● **Problem to work on**:
Wherever "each" appears in a line of the listing, report that line.

=-=-=-=-=

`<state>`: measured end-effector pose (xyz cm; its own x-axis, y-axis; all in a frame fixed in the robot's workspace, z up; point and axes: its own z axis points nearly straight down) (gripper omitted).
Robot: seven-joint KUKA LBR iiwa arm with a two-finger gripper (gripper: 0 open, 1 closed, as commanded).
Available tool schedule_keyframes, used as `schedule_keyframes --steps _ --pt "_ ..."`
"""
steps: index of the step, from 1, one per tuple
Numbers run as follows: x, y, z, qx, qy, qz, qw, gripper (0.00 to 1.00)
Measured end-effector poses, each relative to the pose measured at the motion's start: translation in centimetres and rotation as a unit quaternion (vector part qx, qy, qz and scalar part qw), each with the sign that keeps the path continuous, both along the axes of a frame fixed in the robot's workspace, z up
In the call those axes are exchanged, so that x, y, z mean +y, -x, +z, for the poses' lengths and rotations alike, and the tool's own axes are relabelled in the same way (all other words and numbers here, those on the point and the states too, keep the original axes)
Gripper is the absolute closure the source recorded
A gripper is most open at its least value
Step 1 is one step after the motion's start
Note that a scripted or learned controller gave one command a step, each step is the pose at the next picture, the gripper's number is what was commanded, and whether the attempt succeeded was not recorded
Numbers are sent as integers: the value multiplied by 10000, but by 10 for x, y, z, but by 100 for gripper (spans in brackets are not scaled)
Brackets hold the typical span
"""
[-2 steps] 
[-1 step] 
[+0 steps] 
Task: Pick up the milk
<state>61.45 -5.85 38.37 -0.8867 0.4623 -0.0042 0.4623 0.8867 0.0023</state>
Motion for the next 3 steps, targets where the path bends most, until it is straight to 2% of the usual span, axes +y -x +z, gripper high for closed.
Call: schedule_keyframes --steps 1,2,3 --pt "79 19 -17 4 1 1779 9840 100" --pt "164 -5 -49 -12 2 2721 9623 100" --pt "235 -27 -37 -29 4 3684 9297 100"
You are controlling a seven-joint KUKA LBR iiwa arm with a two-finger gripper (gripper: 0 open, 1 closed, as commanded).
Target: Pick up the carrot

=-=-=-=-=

● **Task output**:
Measured end-effector poses, each relative to the pose measured at the motion's start: translation in centimetres and rotation as a unit quaternion (vector part qx, qy, qz and scalar part qw), each with the sign that keeps the path continuous, both along the axes of a frame fixed in the robot's workspace, z up
Note that a scripted or learned controller gave one command a step, each step is the pose at the next picture, the gripper's number is what was commanded, and whether the attempt succeeded was not recorded

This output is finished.